TASK: Please retype only the lines below that run from the one containing "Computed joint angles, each" through the last line, both included, without altering a word.

##### THE DATA #####

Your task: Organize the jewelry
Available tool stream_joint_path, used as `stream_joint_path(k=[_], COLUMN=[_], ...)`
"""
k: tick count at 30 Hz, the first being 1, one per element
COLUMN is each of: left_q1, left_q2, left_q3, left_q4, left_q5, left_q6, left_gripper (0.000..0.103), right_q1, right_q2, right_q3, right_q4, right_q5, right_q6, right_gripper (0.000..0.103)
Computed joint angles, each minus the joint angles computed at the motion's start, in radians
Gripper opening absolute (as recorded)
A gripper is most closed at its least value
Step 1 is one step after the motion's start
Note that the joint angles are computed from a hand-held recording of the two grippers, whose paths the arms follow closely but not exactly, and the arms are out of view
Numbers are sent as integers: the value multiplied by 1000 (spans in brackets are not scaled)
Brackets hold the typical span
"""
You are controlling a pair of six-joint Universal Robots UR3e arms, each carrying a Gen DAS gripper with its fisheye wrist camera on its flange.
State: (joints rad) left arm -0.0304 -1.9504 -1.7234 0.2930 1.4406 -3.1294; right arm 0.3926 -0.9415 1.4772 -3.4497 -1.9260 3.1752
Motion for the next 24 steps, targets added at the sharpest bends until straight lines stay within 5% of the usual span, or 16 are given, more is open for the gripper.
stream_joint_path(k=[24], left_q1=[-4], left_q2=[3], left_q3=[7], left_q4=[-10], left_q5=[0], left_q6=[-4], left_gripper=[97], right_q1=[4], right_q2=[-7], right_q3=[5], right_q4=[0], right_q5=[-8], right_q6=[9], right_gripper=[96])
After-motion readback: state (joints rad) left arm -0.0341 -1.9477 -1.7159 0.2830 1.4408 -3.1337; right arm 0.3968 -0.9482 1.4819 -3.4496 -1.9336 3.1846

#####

RESPONSE AREA:
Computed joint angles, each minus the joint angles computed at the motion's start, in radians
Gripper opening absolute (as recorded)
A gripper is most closed at its least value
Step 1 is one step after the motion's start
Note that the joint angles are computed from a hand-held recording of the two grippers, whose paths the arms follow closely but not exactly, and the arms are out of view
Numbers are sent as integers: the value multiplied by 1000 (spans in brackets are not scaled)
Brackets hold the typical span
"""
You are controlling a pair of six-joint Universal Robots UR3e arms, each carrying a Gen DAS gripper with its fisheye wrist camera on its flange.
State: (joints rad) left arm -0.0304 -1.9504 -1.7234 0.2930 1.4406 -3.1294; right arm 0.3926 -0.9415 1.4772 -3.4497 -1.9260 3.1752
Motion for the next 24 steps, targets added at the sharpest bends until straight lines stay within 5% of the usual span, or 16 are given, more is open for the gripper.
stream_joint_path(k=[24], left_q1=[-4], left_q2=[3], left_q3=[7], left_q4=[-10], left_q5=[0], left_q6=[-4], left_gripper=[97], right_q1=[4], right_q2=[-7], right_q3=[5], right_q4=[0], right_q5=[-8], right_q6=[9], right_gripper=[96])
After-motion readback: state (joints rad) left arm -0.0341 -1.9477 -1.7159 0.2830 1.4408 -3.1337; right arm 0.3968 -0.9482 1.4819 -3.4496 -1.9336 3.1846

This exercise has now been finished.